<<<<

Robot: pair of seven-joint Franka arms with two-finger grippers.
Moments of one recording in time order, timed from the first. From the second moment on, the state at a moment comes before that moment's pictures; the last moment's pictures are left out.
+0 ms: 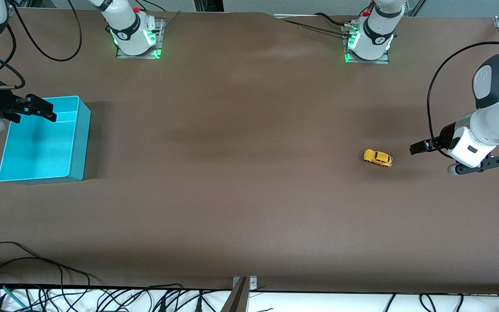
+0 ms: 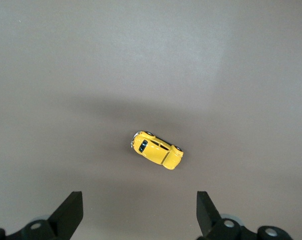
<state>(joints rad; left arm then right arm) 0.58 0.25 -0.60 -1.80 0.10 1.87 -0.27 0.05 0.07 -0.07 -1.61 0.02 1.64 -0.06</state>
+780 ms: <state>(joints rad) 0.58 0.25 -0.60 -1.80 0.19 1.83 -0.13 0.05 0.07 -0.07 -1.61 0.02 1.64 -0.06</state>
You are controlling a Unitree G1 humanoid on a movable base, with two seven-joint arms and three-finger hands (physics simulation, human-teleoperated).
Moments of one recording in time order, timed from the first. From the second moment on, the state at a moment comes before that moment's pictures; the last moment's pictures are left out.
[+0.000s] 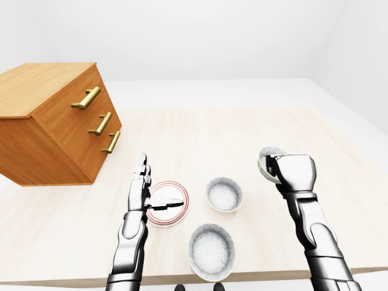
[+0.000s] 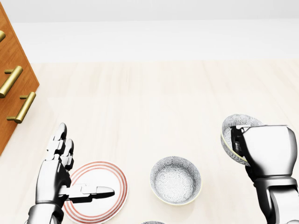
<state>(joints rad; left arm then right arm) -0.01 0.02 0.05 0.05 -0.03 -0.01 -0.02 -0.12 -0.30 -0.12 0.07 -1.35 -0.09 -0.37</state>
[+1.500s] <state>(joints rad) 0.00 0.02 0.05 0.04 -0.03 -0.01 -0.02 0.06 -0.11 0.09 -0.26 -1.39 -0.09 -0.22</state>
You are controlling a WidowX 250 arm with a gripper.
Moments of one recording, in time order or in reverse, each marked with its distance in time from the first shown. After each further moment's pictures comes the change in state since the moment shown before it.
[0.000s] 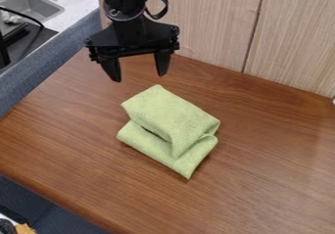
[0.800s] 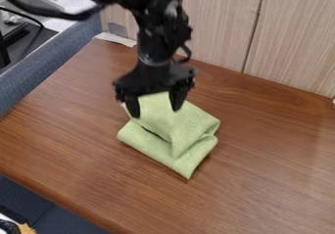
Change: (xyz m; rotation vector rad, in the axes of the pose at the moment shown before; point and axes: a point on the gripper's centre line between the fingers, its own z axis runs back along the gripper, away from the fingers) arm -0.034 -0.013 -0.063 0.109 0.106 0.114
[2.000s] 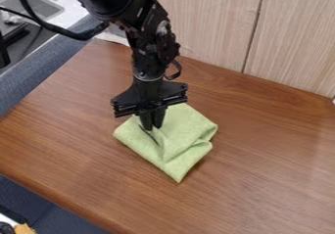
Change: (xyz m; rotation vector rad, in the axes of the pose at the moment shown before) arm 0.001 0.007 -0.027 -0.009 0.074 0.035
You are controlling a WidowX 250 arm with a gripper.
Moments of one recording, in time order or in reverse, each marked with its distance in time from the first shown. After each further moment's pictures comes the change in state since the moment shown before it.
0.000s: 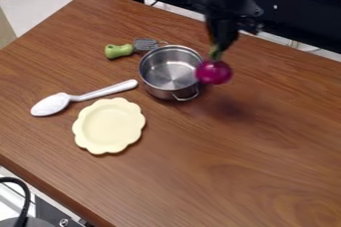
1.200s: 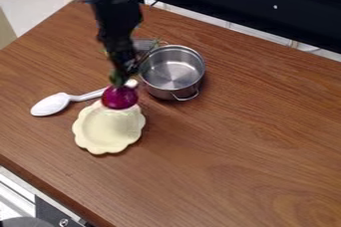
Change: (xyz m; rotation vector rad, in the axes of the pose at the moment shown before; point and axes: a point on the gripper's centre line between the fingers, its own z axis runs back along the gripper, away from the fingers) arm -0.101 0.073 0.002 -0.105 0.072 -0.378
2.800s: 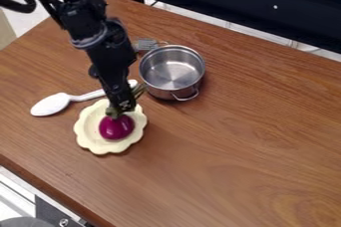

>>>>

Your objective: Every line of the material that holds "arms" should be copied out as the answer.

Completed exercise:
Robot: pair of seven-joint Franka arms with two-finger grippers.
You are controlling a Unitree G1 humanoid on a movable base, with two seven-joint arms and three-finger hands (physics simulation, human-teleoperated).

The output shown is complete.